The examples/data-and-pipelines/change_feed_processor/ sample listens to Cosmos DB changes in maindb/items and processes changed documents in batches. It configures a lease container so the runtime can coordinate checkpoints and partition ownership across instances.

This recipe is a strong fit for data synchronization, denormalization, audit pipelines, and downstream event projection where inserts and updates in Cosmos DB should trigger asynchronous work.

When to Use

  • You need to react to document inserts and updates without polling manually.
  • You want scalable, partition-aware processing with checkpointing.
  • You are building eventual-consistency projections from operational data.

When NOT to Use

  • You need synchronous request/response behavior immediately after each write.
  • Deletes must be observed directly and your projection cannot infer them from document state.
  • The downstream system cannot tolerate replayed batches or at-least-once delivery.

Architecture

flowchart LR
    upstream[API / Upstream app] -->|writes docs| cosmos[Cosmos DB items container]
    cosmos -->|change feed| trigger[cosmos_db_trigger]
    leases[(leases container)] --> trigger
    trigger --> processor[process_cosmos_changes]
    processor --> projection[downstream processing]

Behavior

sequenceDiagram
    participant App as Upstream app
    participant Cosmos as Cosmos DB
    participant Lease as leases container
    participant Func as process_cosmos_changes

    App->>Cosmos: insert/update documents
    Cosmos->>Func: deliver changed docs batch
    Func->>Lease: checkpoint partition progress
    loop for each change
        Func->>Func: _process_change(change)
    end
    Func-->>Cosmos: batch handled

Prerequisites

  • Python 3.10+
  • Azure Functions Core Tools v4
  • Azure Cosmos DB account with database maindb and container items
  • Lease container leases (or permission to create it automatically)

Project Structure

examples/data-and-pipelines/change_feed_processor/
|-- function_app.py
|-- host.json
|-- local.settings.json.example
|-- pyproject.toml
`-- README.md

Implementation

The trigger binding defines both source and lease containers. The runtime passes a list of changed documents, allowing batch-oriented processing while preserving per-document handling inside the loop.

@app.cosmos_db_trigger(
    arg_name="docs",
    database_name="maindb",
    container_name="items",
    connection="CosmosDBConnection",
    lease_container_name="leases",
    create_lease_container_if_not_exists=True,
)
def process_cosmos_changes(docs: list[dict[str, Any]]) -> None:
    if not docs:
        logger.info("No documents found in this change feed batch.")
        return

Each changed document is mapped into a simple business summary in _process_change, which is where you would typically add idempotent writes, enrichment, or event publication.

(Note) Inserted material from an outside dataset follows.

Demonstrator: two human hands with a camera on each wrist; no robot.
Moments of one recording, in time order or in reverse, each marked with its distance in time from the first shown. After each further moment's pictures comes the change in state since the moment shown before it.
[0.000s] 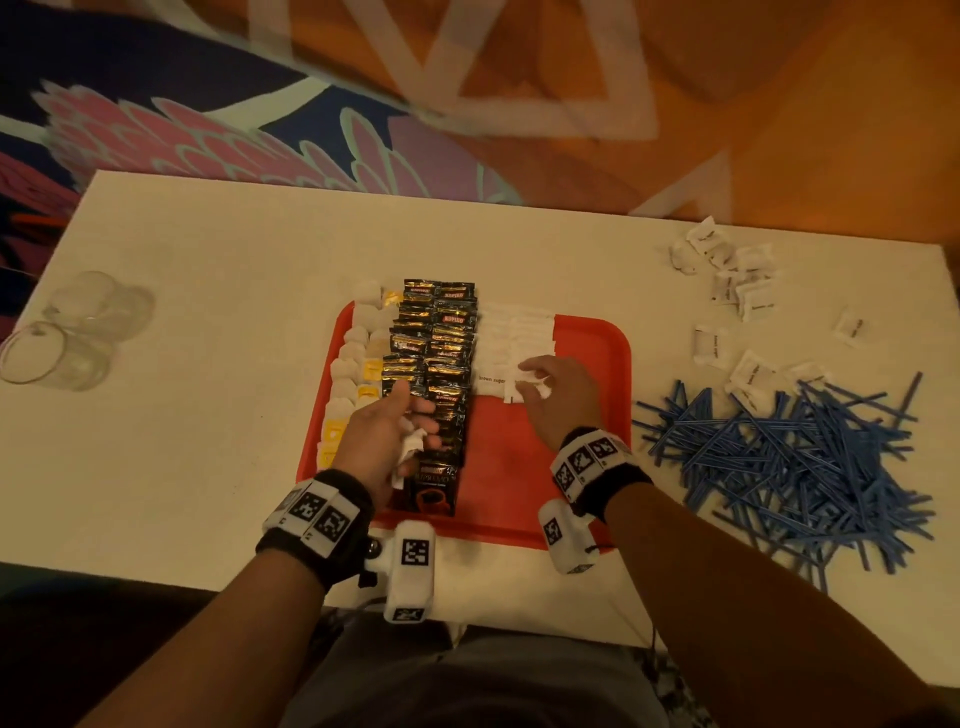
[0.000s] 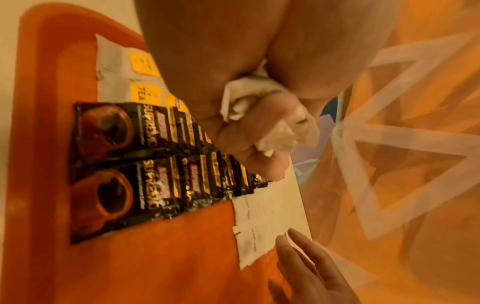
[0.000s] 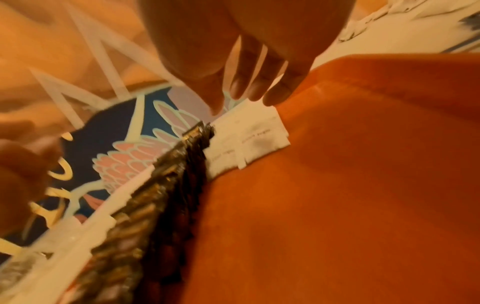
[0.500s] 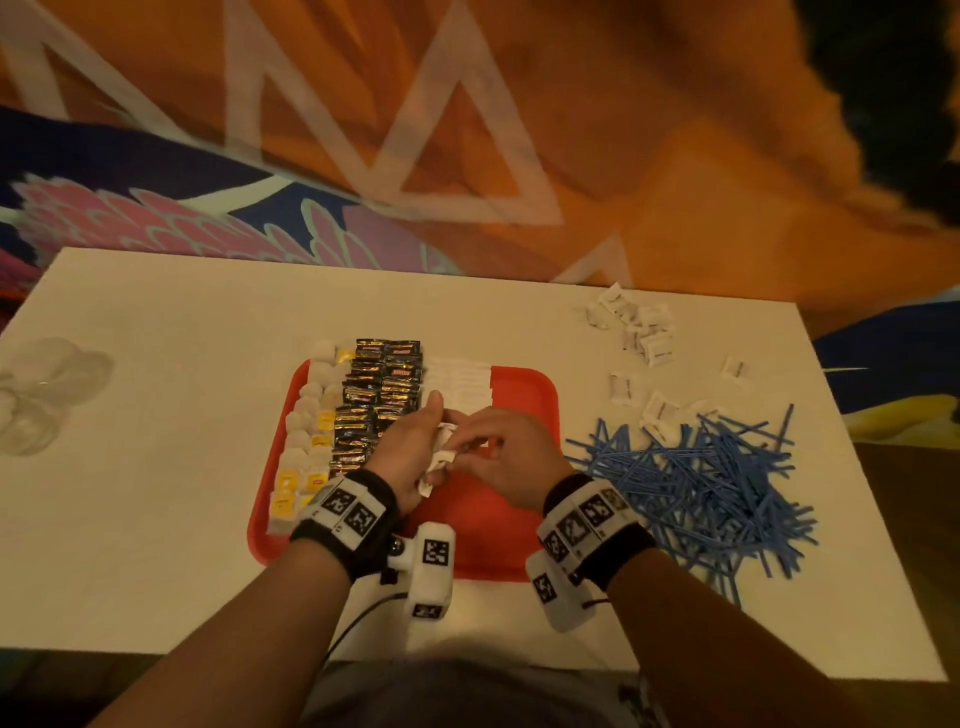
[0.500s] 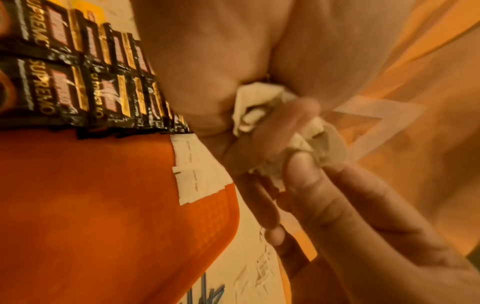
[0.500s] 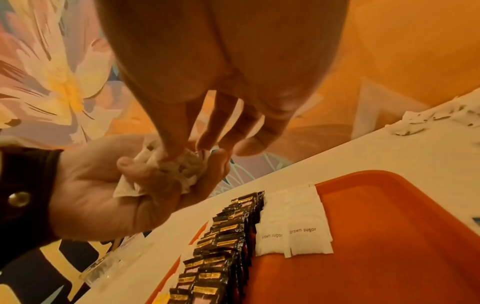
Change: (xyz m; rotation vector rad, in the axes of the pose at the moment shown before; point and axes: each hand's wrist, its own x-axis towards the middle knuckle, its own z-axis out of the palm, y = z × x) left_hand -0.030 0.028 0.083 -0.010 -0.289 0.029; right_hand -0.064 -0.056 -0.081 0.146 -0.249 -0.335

logger.info("Received %d changed document(s) from Cosmos DB.", len(docs))
for change in docs:
    outcome = _process_change(change)
    logger.info("Processed change: %s", outcome)

def _process_change(change: dict[str, Any]) -> str:
    document_id = str(change.get("id", "unknown-id"))
    category = str(change.get("category", "uncategorized"))
    return f"id={document_id} category={category} status=synced"

Run Locally

cd examples/data-and-pipelines/change_feed_processor
pip install -e ".[dev]"
func start

Expected Output

[Information] Received 2 changed document(s) from Cosmos DB.
[Information] Processed change: id=order-1001 category=retail status=synced
[Information] Processed change: id=order-1002 category=wholesale status=synced
[Information] No documents found in this change feed batch.

Production Considerations

  • Scaling: partition strategy and RU budget determine maximum change-feed throughput.
  • Retries: transient errors can replay batches; treat handlers as replay-safe.
  • Idempotency: use document id plus _etag or version fields to prevent duplicate side effects.
  • Observability: track lease lag, batch size, and processing duration per invocation.
  • Security: scope Cosmos DB access with least privilege and private networking where required.